| Exercise |
Only the lines from the one that contains "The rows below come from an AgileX" through the final line of the entries should be repeated, exactly as written.

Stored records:
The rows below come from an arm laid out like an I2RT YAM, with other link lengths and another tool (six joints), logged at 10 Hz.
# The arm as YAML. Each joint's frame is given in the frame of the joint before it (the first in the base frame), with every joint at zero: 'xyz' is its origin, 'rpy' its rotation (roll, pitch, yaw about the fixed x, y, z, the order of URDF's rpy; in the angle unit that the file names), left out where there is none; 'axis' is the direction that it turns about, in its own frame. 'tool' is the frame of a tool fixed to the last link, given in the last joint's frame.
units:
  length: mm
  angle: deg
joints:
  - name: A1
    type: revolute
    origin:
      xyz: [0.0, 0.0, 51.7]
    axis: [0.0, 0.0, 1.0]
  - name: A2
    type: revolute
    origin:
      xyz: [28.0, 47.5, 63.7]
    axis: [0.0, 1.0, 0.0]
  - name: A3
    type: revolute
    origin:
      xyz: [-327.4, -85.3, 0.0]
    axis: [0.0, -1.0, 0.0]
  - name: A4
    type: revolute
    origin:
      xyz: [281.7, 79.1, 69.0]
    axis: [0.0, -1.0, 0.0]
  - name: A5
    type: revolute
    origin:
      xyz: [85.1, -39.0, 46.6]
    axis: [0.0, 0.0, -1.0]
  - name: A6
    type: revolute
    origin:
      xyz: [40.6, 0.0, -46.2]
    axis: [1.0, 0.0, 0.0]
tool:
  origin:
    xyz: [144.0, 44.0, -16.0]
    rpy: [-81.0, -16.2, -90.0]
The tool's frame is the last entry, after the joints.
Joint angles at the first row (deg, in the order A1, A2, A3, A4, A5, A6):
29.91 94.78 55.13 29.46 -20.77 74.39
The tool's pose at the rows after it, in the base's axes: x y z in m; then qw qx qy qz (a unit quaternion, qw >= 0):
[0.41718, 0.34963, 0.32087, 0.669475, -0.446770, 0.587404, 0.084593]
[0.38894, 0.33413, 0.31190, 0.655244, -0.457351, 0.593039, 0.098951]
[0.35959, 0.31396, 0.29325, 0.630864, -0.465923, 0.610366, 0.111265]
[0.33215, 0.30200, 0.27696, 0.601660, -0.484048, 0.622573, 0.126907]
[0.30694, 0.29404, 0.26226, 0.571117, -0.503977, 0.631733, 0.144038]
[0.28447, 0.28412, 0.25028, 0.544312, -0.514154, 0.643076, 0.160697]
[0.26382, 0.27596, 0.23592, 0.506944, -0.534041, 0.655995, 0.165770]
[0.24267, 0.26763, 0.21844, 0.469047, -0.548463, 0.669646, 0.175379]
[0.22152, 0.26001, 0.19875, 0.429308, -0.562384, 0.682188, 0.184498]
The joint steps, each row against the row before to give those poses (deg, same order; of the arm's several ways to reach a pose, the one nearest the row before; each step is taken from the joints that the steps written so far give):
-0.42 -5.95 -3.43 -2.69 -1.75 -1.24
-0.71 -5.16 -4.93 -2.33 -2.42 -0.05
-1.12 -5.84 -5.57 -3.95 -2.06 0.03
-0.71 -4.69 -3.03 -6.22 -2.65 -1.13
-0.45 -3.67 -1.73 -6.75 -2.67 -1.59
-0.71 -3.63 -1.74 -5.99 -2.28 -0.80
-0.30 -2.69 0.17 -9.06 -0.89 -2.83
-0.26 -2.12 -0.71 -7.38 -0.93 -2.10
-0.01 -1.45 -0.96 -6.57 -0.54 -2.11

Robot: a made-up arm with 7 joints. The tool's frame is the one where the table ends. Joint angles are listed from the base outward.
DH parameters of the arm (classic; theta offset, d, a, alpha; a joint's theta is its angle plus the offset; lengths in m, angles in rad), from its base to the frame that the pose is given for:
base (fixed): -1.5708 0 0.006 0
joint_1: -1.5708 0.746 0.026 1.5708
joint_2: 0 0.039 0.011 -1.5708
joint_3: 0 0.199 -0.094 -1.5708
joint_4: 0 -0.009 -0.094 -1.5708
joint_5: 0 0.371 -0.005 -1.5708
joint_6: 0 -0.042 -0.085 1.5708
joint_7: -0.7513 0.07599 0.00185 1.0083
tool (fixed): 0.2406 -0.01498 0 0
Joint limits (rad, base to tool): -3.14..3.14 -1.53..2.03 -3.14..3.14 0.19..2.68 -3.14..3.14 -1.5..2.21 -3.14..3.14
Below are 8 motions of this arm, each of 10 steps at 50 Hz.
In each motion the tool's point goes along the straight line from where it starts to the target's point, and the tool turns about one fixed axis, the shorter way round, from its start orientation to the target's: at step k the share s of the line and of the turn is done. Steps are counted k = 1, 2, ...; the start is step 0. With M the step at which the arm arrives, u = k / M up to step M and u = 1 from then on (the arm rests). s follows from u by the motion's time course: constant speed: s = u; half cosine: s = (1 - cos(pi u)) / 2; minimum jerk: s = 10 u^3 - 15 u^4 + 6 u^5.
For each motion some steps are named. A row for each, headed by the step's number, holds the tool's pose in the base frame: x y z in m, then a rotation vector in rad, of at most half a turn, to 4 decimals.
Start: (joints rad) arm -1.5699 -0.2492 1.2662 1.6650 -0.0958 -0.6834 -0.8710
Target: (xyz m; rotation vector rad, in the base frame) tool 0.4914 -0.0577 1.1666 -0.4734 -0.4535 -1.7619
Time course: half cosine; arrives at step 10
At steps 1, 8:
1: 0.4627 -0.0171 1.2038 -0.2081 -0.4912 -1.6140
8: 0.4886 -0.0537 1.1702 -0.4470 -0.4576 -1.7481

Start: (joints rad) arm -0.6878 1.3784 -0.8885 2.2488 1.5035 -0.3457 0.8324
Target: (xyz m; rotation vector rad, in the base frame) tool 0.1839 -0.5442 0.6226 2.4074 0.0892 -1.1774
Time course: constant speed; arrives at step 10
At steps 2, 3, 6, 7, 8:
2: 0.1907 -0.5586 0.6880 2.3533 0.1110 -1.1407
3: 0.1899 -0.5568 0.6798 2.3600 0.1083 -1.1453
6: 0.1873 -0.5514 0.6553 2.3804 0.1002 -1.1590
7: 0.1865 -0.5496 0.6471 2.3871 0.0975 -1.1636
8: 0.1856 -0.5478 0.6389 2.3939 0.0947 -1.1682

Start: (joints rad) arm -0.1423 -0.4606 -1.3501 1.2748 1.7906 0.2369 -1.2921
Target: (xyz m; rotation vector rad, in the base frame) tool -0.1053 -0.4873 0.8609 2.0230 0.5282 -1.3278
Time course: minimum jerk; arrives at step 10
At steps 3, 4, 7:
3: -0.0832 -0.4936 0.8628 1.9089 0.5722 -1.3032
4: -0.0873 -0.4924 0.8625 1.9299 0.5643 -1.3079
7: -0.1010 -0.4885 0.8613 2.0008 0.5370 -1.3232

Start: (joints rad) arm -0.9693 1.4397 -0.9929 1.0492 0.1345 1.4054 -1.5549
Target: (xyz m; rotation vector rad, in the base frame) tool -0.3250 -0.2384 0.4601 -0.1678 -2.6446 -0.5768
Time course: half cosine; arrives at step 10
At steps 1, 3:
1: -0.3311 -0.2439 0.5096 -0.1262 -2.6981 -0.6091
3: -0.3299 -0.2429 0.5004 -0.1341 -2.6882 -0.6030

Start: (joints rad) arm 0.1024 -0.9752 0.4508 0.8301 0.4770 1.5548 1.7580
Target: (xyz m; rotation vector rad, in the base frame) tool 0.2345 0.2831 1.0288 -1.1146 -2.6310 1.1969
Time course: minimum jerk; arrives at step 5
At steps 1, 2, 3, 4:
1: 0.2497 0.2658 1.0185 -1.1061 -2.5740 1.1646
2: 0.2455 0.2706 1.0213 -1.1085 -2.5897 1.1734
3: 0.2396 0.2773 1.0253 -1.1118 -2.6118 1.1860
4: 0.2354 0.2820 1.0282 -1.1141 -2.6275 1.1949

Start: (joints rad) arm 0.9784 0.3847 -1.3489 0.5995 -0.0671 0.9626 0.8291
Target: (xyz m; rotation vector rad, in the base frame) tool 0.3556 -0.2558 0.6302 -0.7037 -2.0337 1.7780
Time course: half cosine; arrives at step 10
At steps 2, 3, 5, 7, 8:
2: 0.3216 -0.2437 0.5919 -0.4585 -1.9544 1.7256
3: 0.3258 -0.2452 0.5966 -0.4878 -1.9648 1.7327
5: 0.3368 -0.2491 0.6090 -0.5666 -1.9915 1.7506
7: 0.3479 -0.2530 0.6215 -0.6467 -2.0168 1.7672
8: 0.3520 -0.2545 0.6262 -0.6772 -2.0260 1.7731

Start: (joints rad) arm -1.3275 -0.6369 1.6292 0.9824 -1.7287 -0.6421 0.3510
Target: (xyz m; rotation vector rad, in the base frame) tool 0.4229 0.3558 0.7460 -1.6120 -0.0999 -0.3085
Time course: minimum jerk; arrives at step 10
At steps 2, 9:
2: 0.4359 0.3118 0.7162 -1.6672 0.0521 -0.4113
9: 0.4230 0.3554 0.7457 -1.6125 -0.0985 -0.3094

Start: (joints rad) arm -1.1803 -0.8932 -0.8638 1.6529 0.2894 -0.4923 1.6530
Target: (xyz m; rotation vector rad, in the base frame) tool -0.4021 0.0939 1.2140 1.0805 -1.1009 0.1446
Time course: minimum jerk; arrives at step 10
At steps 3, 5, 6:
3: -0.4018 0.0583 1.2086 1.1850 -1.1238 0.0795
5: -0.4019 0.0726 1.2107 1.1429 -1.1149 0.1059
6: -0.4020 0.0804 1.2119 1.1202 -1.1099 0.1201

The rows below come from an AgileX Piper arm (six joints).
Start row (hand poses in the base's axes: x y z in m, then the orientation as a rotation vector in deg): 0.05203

| Written response |
The rows below come from an AgileX Piper arm (six joints).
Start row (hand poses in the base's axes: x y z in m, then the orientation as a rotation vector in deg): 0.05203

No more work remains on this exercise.